Here's What Dip Buyers Bought Amid Last Week's Stock Sell-Off
Key Takeaways
Dip buyers came out in spades last week, according to client fund flow data from Bank of America.
BofA clients, including institutional investors and corporate clients, were net buyers of U.S. equities for a seventh consecutive week last week. They bought up individual stocks and
ETFs
as the benchmark
S&P 500
slid into a correction
for the first time since 2023.
Private clients were buyers for a 14th straight week, their longest start-of-year buying streak in data going back to 2008.
Institutional clients
returned to buying after two weeks as net sellers.
Hedge funds
, meanwhile, stuck to selling for a fifth straight week.

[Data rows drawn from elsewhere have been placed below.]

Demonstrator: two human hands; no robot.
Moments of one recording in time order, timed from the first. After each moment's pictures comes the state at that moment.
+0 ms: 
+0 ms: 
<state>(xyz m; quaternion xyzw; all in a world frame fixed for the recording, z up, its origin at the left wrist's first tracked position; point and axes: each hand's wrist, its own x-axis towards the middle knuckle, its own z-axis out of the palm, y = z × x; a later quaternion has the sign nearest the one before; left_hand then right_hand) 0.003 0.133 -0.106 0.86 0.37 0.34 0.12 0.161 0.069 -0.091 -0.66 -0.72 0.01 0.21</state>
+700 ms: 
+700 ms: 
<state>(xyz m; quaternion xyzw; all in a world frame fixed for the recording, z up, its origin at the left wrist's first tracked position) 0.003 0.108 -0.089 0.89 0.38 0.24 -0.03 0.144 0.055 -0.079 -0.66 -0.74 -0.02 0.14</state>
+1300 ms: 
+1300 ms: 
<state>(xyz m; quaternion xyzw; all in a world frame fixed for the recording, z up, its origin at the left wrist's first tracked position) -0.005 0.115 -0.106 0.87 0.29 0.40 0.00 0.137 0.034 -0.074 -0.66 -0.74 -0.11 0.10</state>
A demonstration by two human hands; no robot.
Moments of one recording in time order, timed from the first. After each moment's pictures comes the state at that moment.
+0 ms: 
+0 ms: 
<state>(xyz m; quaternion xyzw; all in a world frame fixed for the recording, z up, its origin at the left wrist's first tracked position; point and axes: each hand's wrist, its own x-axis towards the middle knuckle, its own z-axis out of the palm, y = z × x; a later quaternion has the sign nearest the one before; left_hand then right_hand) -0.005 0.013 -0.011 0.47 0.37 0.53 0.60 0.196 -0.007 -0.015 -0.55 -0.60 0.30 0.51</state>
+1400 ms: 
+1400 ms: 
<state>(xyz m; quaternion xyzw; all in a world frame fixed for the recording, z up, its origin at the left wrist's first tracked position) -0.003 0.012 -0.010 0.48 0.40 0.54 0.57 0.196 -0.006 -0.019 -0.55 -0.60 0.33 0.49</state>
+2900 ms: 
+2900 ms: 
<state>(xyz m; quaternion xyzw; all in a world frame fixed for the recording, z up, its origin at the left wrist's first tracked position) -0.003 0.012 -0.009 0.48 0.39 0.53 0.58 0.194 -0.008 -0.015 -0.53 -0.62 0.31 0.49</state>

Last week's sell-off came amid mounting recession fears. Investors and economists are antsy that tariffs could slow economic growth and
raise prices
, increasing the risk of the U.S. economy entering a period of "
stagflation
." Consumers have also grown fearful of tariffs—
inflation expectations have soared
in recent months, causing consumer confidence to drop to its
lowest level since 2022
.
BofA Clients Bought More Cyclical Than Defensive Stocks
However, much of last week's equity buying ran counter to the narrative driving the market. BofA clients bought more stocks in the consumer discretionary and other
cyclical sectors
than in defensive sectors. Consumer staples, a classic
defensive sector
, was one of just two sectors that investors sold last week. On the flip side, cyclicals led the buying. Energy recorded its biggest week of inflows since March 2023, and tech saw its biggest inflows since July 2023.
Small-cap ETFs, however, saw their largest outflows since July 2022, suggesting some caution among investors.
Small caps
tend to be more sensitive than large caps to slowdowns in consumer and business spending.